I thank the hon. Lady for that question. May I return to it in a moment? I would just like to deal with a couple of the questions that she raised previously. She made the point that the Secretary of State had referred to poor drafting as one of the motives for these clauses. He was referring to some inconsistencies between different legislation relating to the special parliamentary procedure. That is what we are dealing with through clause 20. I do not think that anyone is suggesting that poor drafting is the only reason. The hon. Lady herself referred to streamlining. We are building on the streamlining that took place in the Planning Act 2008 to create the single development consent order. We are trying to give that more effect and tidy up some of its interactions with the special parliamentary procedure.

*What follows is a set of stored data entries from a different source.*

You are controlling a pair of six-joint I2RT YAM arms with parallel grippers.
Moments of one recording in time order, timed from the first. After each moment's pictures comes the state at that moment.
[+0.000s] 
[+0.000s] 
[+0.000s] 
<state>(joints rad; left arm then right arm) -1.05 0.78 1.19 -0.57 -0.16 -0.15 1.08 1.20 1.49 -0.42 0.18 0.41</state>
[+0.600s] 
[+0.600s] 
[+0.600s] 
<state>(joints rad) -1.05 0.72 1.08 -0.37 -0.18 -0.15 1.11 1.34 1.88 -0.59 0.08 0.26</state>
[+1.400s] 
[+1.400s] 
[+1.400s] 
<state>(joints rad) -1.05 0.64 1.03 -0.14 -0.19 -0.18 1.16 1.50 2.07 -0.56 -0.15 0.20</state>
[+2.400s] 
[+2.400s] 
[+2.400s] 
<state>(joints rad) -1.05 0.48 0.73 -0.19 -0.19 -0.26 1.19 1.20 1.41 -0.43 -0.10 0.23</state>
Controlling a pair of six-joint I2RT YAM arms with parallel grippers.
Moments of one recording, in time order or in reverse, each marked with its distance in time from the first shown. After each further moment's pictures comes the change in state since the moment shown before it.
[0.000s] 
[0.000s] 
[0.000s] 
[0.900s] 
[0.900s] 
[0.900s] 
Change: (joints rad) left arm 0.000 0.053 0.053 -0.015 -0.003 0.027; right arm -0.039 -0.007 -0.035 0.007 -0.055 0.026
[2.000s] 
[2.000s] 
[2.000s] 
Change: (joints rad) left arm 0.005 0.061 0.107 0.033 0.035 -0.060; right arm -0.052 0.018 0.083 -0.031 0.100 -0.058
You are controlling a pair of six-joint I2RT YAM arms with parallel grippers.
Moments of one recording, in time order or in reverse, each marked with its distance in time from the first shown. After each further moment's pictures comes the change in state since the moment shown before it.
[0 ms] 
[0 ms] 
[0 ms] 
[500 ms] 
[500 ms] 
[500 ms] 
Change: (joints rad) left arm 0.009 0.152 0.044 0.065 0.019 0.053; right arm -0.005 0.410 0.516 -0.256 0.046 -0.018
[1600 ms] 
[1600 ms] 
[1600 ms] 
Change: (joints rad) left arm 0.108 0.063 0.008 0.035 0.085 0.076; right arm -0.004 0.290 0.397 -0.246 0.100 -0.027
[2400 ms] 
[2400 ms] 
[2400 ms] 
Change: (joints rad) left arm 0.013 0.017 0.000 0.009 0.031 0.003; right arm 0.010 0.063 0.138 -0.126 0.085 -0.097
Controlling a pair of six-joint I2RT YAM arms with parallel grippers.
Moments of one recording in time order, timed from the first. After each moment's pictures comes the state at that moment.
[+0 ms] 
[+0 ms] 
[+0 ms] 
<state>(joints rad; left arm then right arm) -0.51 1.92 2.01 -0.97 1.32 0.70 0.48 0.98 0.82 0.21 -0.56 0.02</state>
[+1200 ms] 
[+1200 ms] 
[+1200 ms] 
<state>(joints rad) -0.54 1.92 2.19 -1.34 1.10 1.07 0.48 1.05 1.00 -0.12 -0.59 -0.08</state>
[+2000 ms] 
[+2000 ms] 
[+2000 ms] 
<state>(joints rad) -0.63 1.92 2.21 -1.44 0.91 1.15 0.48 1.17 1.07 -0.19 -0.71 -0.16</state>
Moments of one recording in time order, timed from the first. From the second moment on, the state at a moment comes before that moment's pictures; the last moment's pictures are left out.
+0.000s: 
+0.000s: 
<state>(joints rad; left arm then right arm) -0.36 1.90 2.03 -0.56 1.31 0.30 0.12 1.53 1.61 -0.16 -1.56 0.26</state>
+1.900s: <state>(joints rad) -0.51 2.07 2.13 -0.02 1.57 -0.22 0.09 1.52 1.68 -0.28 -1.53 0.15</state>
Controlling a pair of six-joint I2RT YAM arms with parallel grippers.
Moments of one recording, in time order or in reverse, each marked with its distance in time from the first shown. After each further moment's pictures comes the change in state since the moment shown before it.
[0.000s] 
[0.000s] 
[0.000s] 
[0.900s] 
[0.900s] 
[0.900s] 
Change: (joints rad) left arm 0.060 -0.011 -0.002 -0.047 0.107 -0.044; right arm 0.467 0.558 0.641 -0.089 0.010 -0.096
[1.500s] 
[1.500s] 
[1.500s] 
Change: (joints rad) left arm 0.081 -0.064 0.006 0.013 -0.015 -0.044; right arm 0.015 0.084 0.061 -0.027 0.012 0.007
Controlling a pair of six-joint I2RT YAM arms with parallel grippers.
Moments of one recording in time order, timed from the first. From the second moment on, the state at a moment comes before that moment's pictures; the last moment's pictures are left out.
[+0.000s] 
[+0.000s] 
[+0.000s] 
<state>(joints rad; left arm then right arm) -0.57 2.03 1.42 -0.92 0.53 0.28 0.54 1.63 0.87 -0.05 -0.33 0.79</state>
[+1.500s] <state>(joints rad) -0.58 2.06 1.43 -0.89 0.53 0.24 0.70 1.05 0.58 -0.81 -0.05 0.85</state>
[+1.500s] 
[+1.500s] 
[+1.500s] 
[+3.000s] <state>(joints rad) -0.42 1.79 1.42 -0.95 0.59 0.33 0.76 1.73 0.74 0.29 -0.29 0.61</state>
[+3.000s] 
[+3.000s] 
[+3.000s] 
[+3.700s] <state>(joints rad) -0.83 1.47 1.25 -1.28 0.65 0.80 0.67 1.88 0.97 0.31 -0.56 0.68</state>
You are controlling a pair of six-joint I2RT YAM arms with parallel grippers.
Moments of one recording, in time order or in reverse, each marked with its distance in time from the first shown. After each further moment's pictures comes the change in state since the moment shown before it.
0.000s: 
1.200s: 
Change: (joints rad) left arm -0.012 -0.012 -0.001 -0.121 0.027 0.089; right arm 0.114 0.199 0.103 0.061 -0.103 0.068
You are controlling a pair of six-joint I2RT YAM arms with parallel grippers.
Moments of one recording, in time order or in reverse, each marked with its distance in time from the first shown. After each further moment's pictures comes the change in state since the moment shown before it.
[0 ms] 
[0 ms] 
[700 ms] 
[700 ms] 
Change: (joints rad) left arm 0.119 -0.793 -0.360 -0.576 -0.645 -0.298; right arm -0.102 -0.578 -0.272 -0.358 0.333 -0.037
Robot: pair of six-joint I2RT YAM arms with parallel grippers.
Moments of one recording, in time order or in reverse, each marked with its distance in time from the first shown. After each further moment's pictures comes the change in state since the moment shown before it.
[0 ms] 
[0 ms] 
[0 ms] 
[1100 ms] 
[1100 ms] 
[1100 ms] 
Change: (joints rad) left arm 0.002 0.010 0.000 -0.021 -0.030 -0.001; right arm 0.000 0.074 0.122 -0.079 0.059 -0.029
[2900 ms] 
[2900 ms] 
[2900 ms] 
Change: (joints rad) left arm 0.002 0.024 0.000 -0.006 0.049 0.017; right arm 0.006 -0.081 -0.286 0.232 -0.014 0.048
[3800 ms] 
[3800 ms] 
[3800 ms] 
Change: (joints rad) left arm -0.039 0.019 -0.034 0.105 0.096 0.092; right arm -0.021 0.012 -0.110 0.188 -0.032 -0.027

The hon. Lady referred to comments by the National Infrastructure Planning Association on open space. We recognise the issues that it raises and its desire for these changes to go further. However, we believe that the clause, although complex, strikes the right balance and ensures that the special parliamentary procedure will work properly in the future. It is important that we have the SPP, as it provides an important level of protection for the most precious spaces, which is why we are retaining it with regard to certain kinds of land. We believe that this measure will simplify matters. Even if the clause is not simple, the hope is that the procedures that Government and infrastructure projects will have to go through will be simpler as a result.
The hon. Lady asked about the assessment of the phrase, “strongly in the national interest”. As is always the case when making planning decisions, the Secretary of State is acting in a quasi-judicial capacity. There is a whole history of precedent and case law, often tested in court by judicial review, establishing whether one has made the case that something is strongly in the public interest or not. It is better to leave some discretion as to how that is determined, knowing that it can always be challenged through judicial review, through the courts, if it is inconsistent with previous decisions. I think that that is probably a better way and a slightly more—dare I say it?—English way of proceeding than necessarily setting out the detailed criteria. One always finds that those criteria miss something, so practice is the best guide, but of course that is open to challenge.
I hope that those explanations have reassured the hon. Lady on some points. I therefore commend the clause to the Committee.